>>>>> On Wed, 09 Apr 2003 01:53:21 +0300, Harri Haataja ("Harri") writes:
Harri> Christopher C. Stacy wrote:
>>>>>>> On 03 Apr 2003 09:08:33 +0200, Ketil Malde ("Ketil") writes:
Ketil> More specific question: how is security achieved, when
>> everything's open, and communciation is done through
>> unrestricted, shared objects? The reasons given doesn't sound
>> very convincing, looking from a malicious user perspective.
>>
>> It's a single-user system and there is no protecting the user from
>> himself, if he decides to be self-malicious.
Harri> System protections[1] aren't there for users. They are there to protect
Harri> various resources from *programs*. Users may or may not be somewhere
Harri> behind some program that happened to call a chain of dozen others, but
Harri> that has nothing to do with things. Neither has this hypothetical
Harri> creature's intentions. It's all about programs for any system.
You are the one who began the conversation with the phrase
"malicous user", so naturally I addressed your specific concern.
Now you're saying that the problem is not "users" at all.
Can you please give a specific example of what you're afraid of?

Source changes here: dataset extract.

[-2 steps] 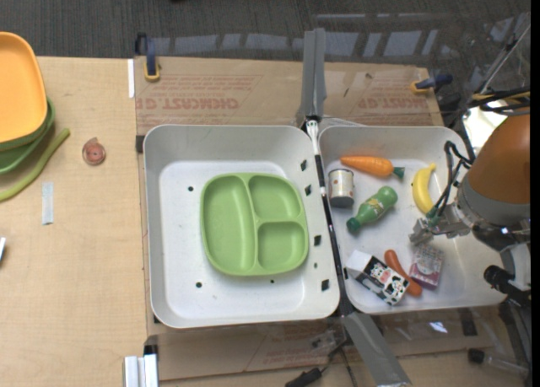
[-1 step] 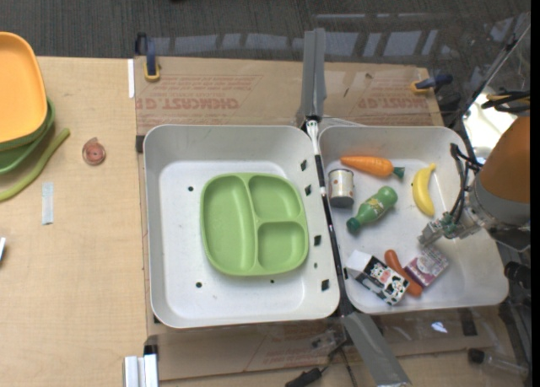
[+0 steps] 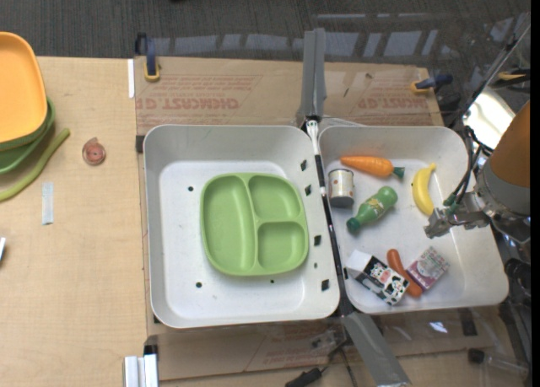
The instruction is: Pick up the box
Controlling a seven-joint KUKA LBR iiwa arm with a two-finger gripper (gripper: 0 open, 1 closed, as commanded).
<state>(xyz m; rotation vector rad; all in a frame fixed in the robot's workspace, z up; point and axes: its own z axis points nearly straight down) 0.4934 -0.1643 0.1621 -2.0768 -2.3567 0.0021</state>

The Lisp Machine, rather surprisingly to people who are unfamiliar
with it, did not in reality experience the kinds of problems that
I think you are worrying about. My personal experience with the
design of secure computing systems goes back 24 years, but I would
like you to elaborate, since you are so insistent that there must
be a terrible problem here. Perhaps we can walk through some examples
to show why the this was, in practice, not a problem on the LispM.